== Task requirements ==
Transcribe the data as written, minus images.

== Collected data ==
[Start of section]
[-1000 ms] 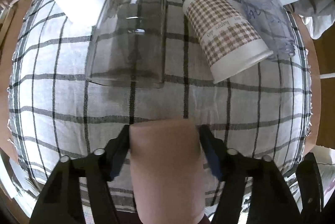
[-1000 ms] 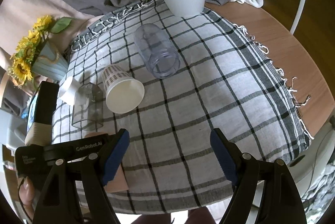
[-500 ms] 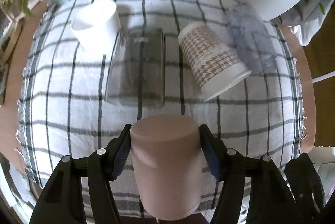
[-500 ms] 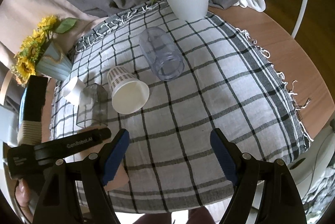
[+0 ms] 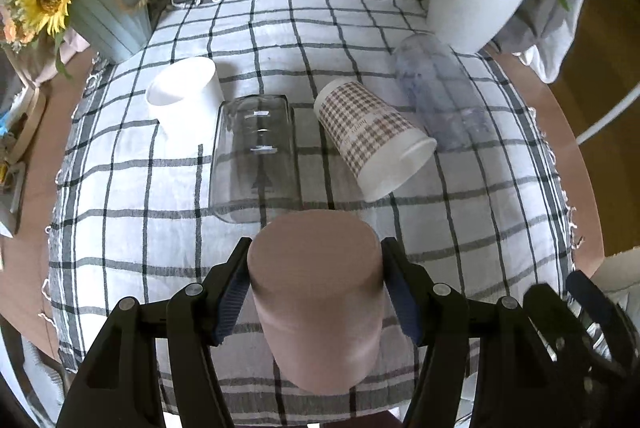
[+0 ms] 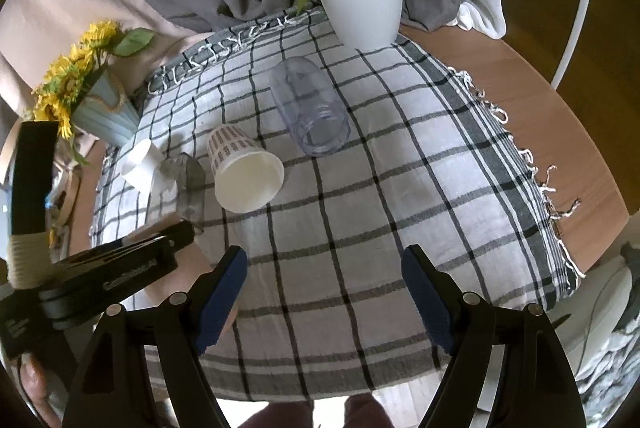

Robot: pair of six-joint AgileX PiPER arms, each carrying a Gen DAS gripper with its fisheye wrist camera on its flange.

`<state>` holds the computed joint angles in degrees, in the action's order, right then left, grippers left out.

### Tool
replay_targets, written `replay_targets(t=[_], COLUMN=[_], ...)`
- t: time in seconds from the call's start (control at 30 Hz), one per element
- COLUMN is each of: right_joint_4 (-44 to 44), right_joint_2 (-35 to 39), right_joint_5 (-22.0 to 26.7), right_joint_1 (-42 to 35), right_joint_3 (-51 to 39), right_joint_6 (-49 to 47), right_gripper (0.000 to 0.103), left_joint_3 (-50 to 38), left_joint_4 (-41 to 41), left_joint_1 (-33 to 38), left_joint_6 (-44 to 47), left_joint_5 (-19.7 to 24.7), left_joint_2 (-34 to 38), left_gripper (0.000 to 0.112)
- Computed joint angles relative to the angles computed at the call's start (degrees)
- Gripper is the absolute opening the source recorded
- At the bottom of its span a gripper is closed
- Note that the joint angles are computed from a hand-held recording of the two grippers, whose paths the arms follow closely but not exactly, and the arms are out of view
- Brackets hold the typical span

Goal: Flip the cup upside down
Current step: 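Rotate the pink cup with the left gripper so its base faces up, then lower the pink cup rim-down onto the cloth and open the left gripper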

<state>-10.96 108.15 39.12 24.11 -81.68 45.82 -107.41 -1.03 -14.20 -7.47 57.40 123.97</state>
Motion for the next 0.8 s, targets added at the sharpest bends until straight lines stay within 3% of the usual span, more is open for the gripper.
replay_targets(t=[0.3, 0.8], right_joint_4=[-0.5, -3.6], right_joint_2=[-1.3, -2.0], right_joint_5=[0.4, 1.9], right_joint_1=[0.4, 2.5], right_joint_3=[2.6, 4.1], right_joint_6=[-0.9, -0.7], right_gripper=[0.080, 0.080], left_joint_3=[13.6, 22.6], left_joint_4=[0.0, -1.0], left_joint_1=[-0.6, -1.7], left_joint_6=[0.4, 1.6], left_joint_5=[-6.7, -10.8], left_joint_2=[-8.3, -13.0], left_gripper=[0.062, 0.063])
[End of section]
== Written solution ==
[-1000 ms] 
[-1000 ms] 
[-500 ms] 
[-500 ms] 
[+0 ms] 
[+0 ms] 

Robot: pair of six-joint AgileX PiPER arms, each carrying a Gen DAS gripper with its fisheye wrist camera on its flange.

`<state>` holds the computed joint angles in degrees, in the action's order, right then left, grippers left out.

### Tool
replay_targets, written `replay_targets(t=[_], COLUMN=[_], ...)`
- t: time in seconds from the call's start (control at 30 Hz), one per element
- COLUMN is each of: right_joint_4 (-44 to 44), right_joint_2 (-35 to 39), right_joint_5 (-22.0 to 26.7), right_joint_1 (-42 to 35), right_joint_3 (-51 to 39), right_joint_6 (-49 to 47), right_gripper (0.000 to 0.103), left_joint_3 (-50 to 38), left_joint_4 (-41 to 41), left_joint_1 (-33 to 38), left_joint_6 (-44 to 47), left_joint_5 (-19.7 to 24.7), left_joint_2 (-34 to 38), left_gripper (0.000 to 0.112)
- Computed joint angles relative to the angles computed at the call's start (degrees)
- Gripper is the absolute opening the source recorded
- At the bottom of its span a gripper is closed
- Note that the joint angles are computed from a hand-held recording of the two grippers, whose paths the arms follow closely but not exactly, and the arms are out of view
- Brackets hold the typical span

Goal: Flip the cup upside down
Current step: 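Rotate the pink cup with the left gripper so its base faces up, then lower the pink cup rim-down onto the cloth and open the left gripper
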
<state>-10.96 108.15 39.12 24.11 -81.68 45.82 -107.41 -1.03 -14.20 -7.47 57.40 123.97</state>
Motion for the next 0.8 s, targets added at the sharpest bends until straight lines stay within 3% of the usual span, more is open for the gripper.
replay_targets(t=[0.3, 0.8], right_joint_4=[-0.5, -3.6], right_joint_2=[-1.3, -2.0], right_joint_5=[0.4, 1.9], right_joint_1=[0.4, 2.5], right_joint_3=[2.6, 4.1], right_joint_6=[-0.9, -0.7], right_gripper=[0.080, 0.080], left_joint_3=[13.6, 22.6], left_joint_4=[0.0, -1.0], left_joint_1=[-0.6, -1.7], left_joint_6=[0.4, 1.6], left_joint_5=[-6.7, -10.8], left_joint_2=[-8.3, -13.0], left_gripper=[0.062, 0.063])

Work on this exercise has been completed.